While the overarching rules may be clear to many attorneys, the article points out some unique specifics illustrating the rule in operation. For example, the article cautions that where a lawyer’s financial assistance to a client prevents the lawyer from keeping “the client’s interest paramount,” a conflict of interest in violation of Rule 4-1.7(a)(2) may exist. 

The article further makes clear that while some lawyers may misunderstand litigation expenses to include food, mortgage payments, or medical bills, none of these personal expenses may be provided for with the lawyer’s money. We recently reported that the New York City Bar Association sent a letter to the New York Supreme Court supporting a modification of this rule to include an humanitarian exception to allow assistance to clients, especially in light of COVID-19.
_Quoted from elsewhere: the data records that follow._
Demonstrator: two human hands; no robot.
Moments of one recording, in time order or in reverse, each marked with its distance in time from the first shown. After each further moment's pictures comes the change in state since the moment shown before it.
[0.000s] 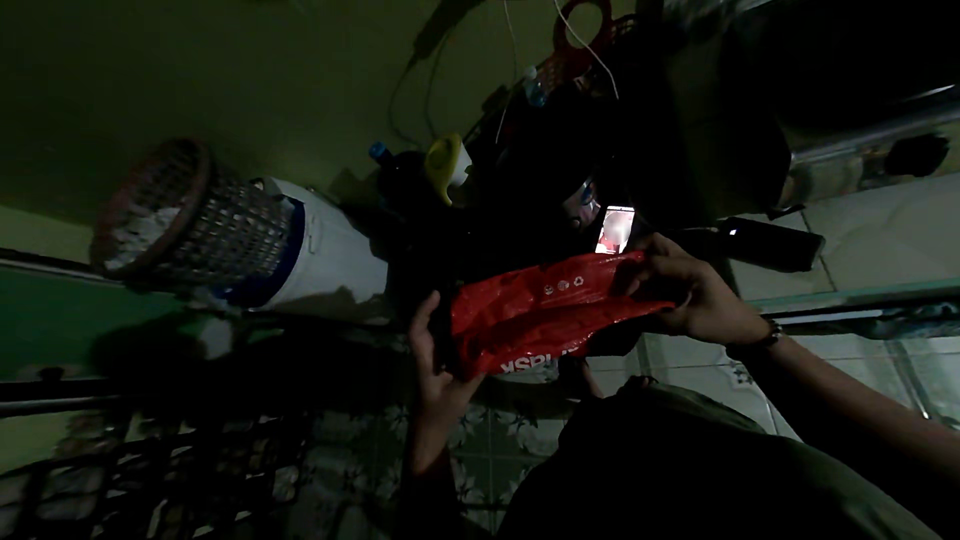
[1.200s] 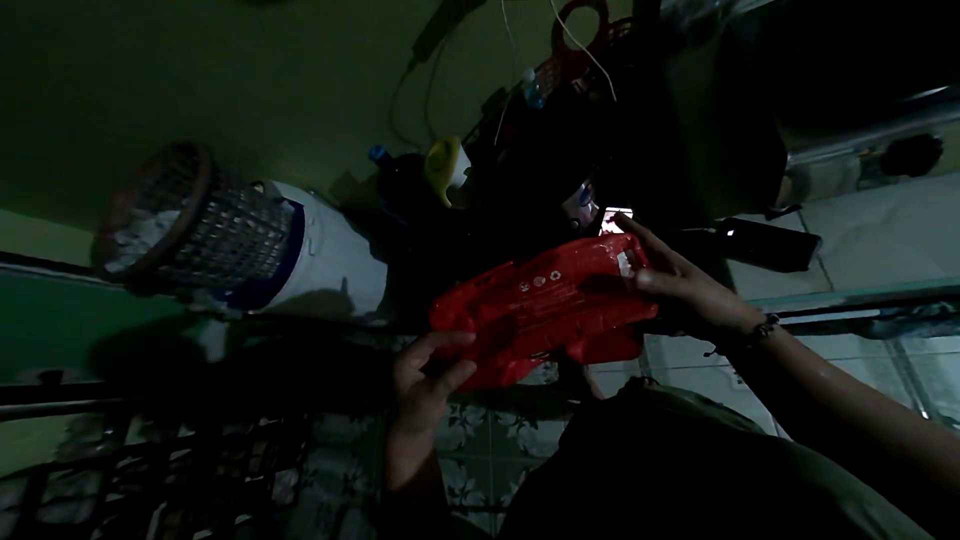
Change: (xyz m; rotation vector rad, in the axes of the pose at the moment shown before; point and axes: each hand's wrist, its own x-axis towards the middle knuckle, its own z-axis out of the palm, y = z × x) left_hand 0.003 0.003 -0.021 -0.236 -0.056 -0.129; right_hand 0.013 -0.021 0.005 0.528 -0.033 0.555
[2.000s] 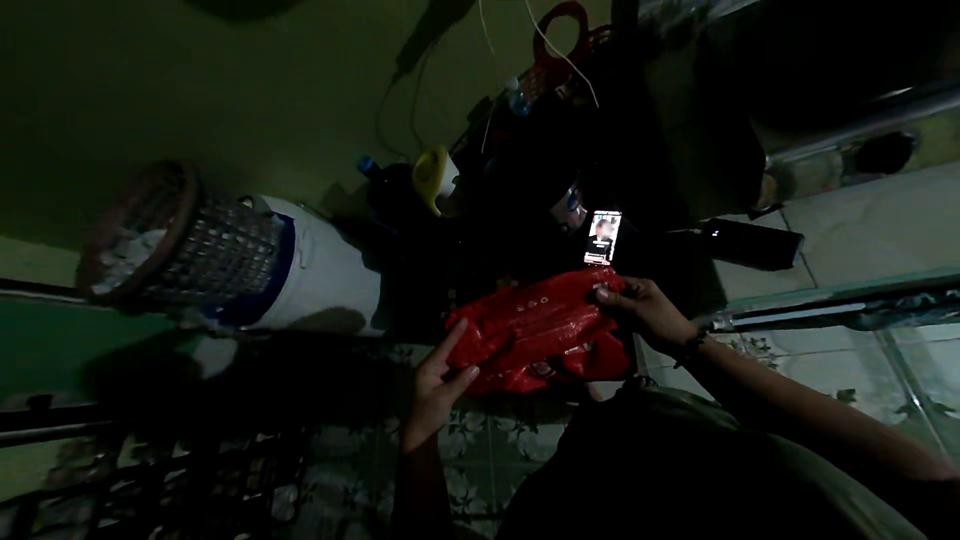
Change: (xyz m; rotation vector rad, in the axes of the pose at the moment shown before) left_hand -0.004 -0.058 -0.005 -0.012 -0.135 -0.135; right_hand 0.016 0.074 -0.005 -0.011 0.239 0.011
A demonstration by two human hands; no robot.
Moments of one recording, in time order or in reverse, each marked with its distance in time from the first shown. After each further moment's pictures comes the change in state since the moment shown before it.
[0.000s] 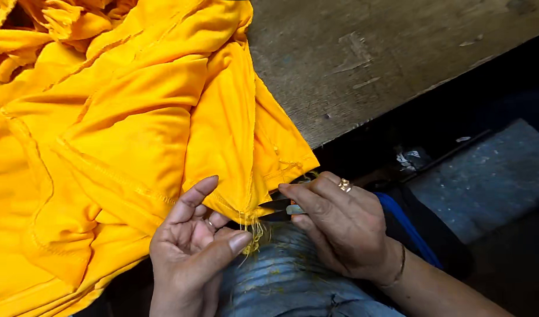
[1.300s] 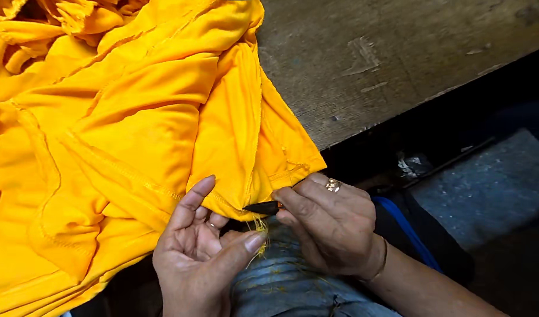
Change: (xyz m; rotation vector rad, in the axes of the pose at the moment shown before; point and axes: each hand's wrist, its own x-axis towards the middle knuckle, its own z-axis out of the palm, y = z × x) left_hand -0.009 -0.002 0.008 0.048 0.093 0.081; right_hand 0.017 -0.008 0.015 0.007 0.065 -0.066
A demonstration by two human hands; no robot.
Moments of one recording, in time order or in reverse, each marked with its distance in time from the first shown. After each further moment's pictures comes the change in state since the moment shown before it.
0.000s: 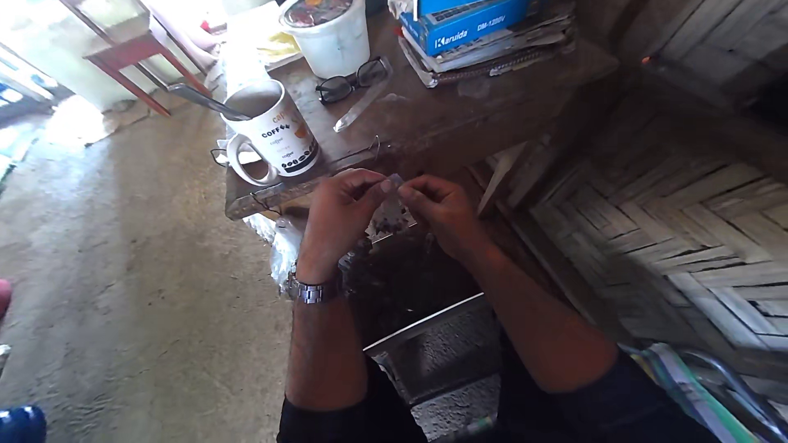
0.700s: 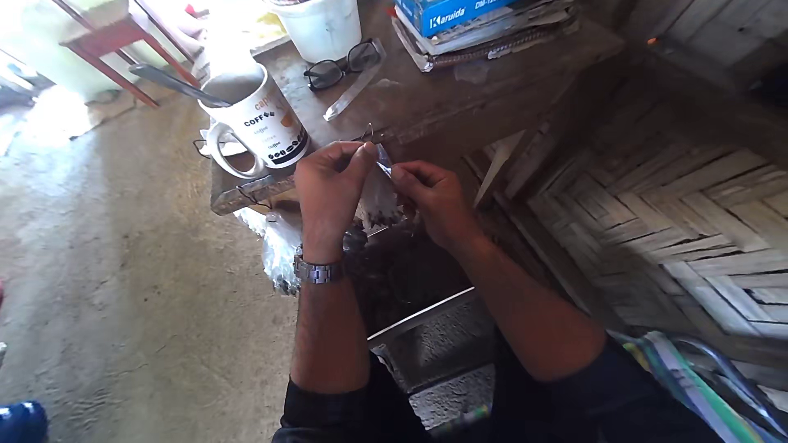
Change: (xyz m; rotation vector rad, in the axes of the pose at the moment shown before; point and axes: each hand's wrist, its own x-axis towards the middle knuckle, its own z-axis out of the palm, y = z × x) left_hand 0.037 -0.003 0.016 -0.044 0.305 -0.094; right_hand 0.022 0.011 0.006 0.072 0.073 -0.019
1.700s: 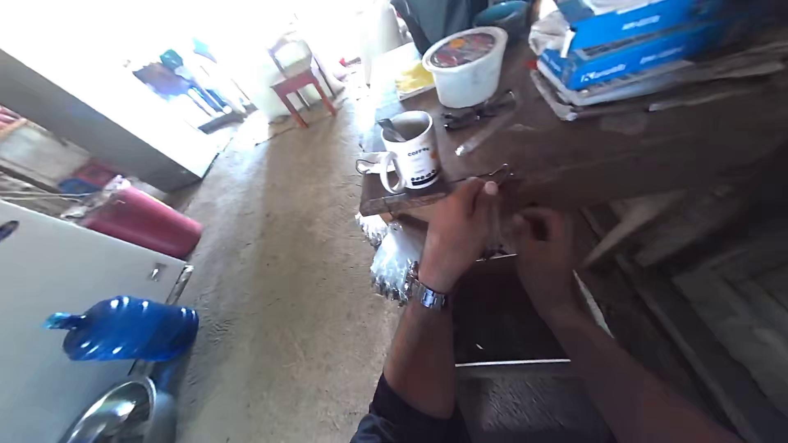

We are not aware of any similar proposal in Florida. However, Florida does have a 1994 case, that may be an outlier, in which the Florida Supreme Court did not sanction a lawyer who had provided used children’s clothing and $200 to an indigent client. The Court noted that there was no agreement for repayment and no indication that the clothing was provided as an incentive to maintain the lawyer’s employment. Thus, no violation of Rule 4-1.8.

More recently, the Florida Bar Standing Committee on Advertising advised a personal injury lawyer that he may offer to loan cell phones to prospective clients for use only in connection with litigation. “The committee emphasized that the loan offer to prospective clients was permissible under Rule 4-7.15(d) and did not provide a prohibited economic incentive to hire the lawyer or view his advertising, because the inquiring lawyer stated that the client’s use of the device would be restricted to review of materials related to the client’s case and disabled to prevent the client’s personal use.”